Figure 4. The example ML system without data source 1.
One solution is to build different ML models, each dependent on different data sources. This can make the system more robust, but also incurs additional costs in terms of ML model maintenance and development, and for financing several deployed models.
When building machine learning models in order to make predictions with a 20-minute horizon in the research phase, the model would be trained to predict the target data observed 20 minutes later than the most recent input data. In the operational system, data sources may have delays between being observed to being available as input to the ML model. This means that a model trained to predict 20 minutes ahead given input data at time t would make predictions for time t-10 if the most recent available input data was observed at time t-30. “Predictions” for the past are obviously undesirable, so this needs to be avoided and handled during development of ML models.
The solution to this issue is to train models with input data with the correct time stamp relative to the target considering when the input data is available in the operational system.
Initially, cloud costs may be low, partly due to some services being free to a certain usage threshold. As reliance on cloud services increases, costs can explode. Price structure complexity and a setup using different services can complicate cost reduction.
Additionally, certain aspects of a cloud setup risk being more expensive than necessary due to limited knowledge of pricing at project start. It would, for example, be easy to reduce data traffic costs by setting up cloud services within the same geographies and virtual networks initially, while changing these later is more involved.
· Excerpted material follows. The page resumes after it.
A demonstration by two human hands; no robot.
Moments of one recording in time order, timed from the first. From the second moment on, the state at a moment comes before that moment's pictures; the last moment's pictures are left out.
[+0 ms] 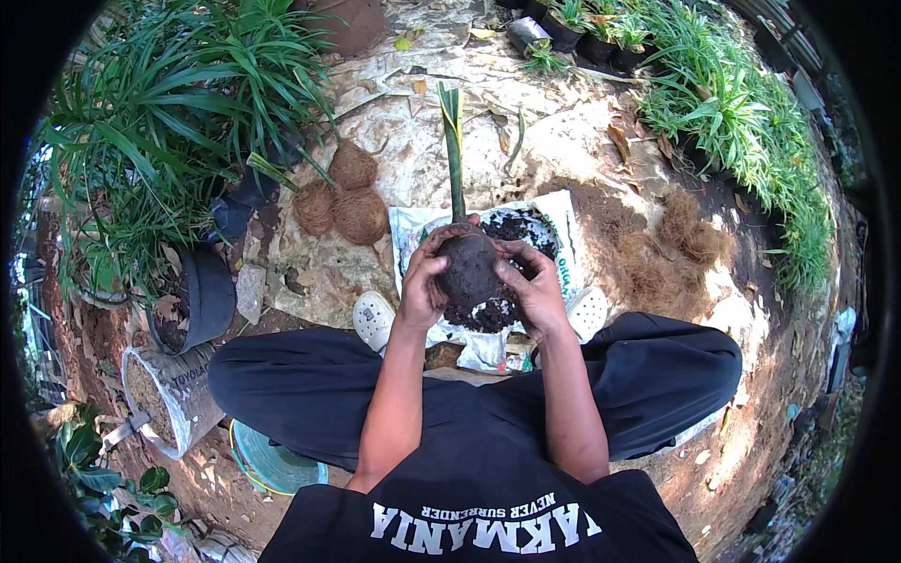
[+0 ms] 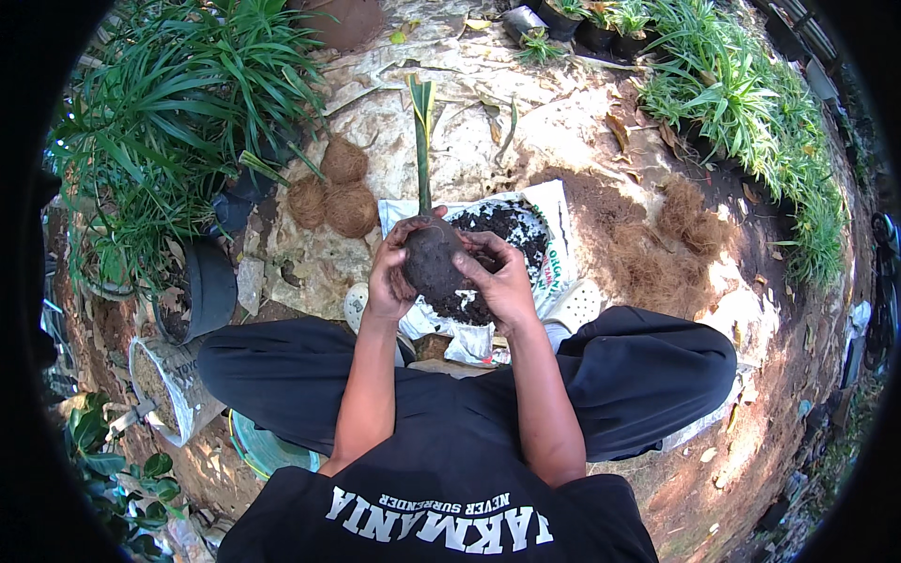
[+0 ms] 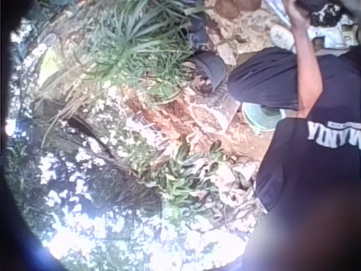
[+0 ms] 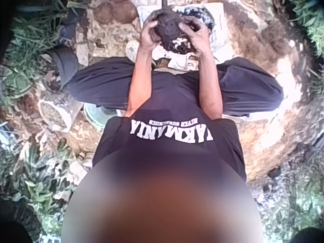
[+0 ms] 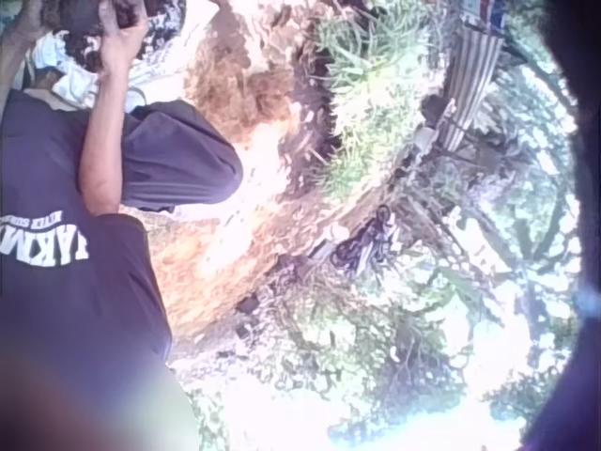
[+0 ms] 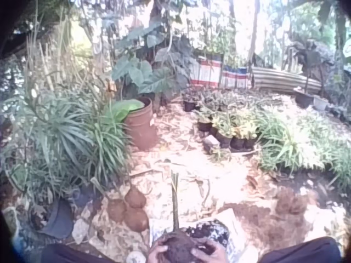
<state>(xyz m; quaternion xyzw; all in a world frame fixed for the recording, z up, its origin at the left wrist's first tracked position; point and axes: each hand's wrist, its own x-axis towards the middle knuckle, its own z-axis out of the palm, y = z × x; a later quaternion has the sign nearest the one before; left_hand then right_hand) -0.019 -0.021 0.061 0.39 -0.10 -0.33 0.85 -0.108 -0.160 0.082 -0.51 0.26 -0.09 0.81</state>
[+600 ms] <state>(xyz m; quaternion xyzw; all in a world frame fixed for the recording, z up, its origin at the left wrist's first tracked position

To minimize unpleasant cost surprises, a basic understanding of costs should be in place before deciding to use a cloud platform for an operational ML system. Additionally, it is important to set up budgets and/or cost alerts on cloud subscriptions to get notified if costs exceed the expected price.
Numerous cloud services
With each new cloud service in a system, the risk of a service failing will increase. In the example ML system, there might be cloud services for:
- handling ingestion of the sensor data into a database,
- ingesting image data
- preprocessing image data
- copy data from different landing places to a common data storage location
- hosting the deployed ML model.
Since the ML system only works if all services run, each additional service decreases the ML system robustness. For more on this, Microsoft offers an Azure Learning Path in which this is covered at Design your application to meet your SLA - Learn | Microsoft Docs.
To avoid such issues, ask someone with experience in cloud services for advice.
The underlying cause of the above issues is the failure to think in terms of operational constraints from the outset. While there are solutions for the concrete problems, it would be better to avoid such issues entirely. A general barrier against operational issues is to plan with deployment in mind from the beginning and deploy as soon as possible.
Many operational issues arise from implicit assumptions made in the research phase, which were never tested in the operational setting. Such issues could be avoided by starting the project in the operational setting, deploying a simple operational data flow and prediction model as a first step.
This approach unearths issues one at a time, giving room to solve system failures in a structured way and take data issues into account during ML/AI model development. Sometimes it is not possible to start development in the operational setting and the second-best strategy is to keep an operational mindset, always thinking about implicit assumptions and consequences of operational constraints on modelling options.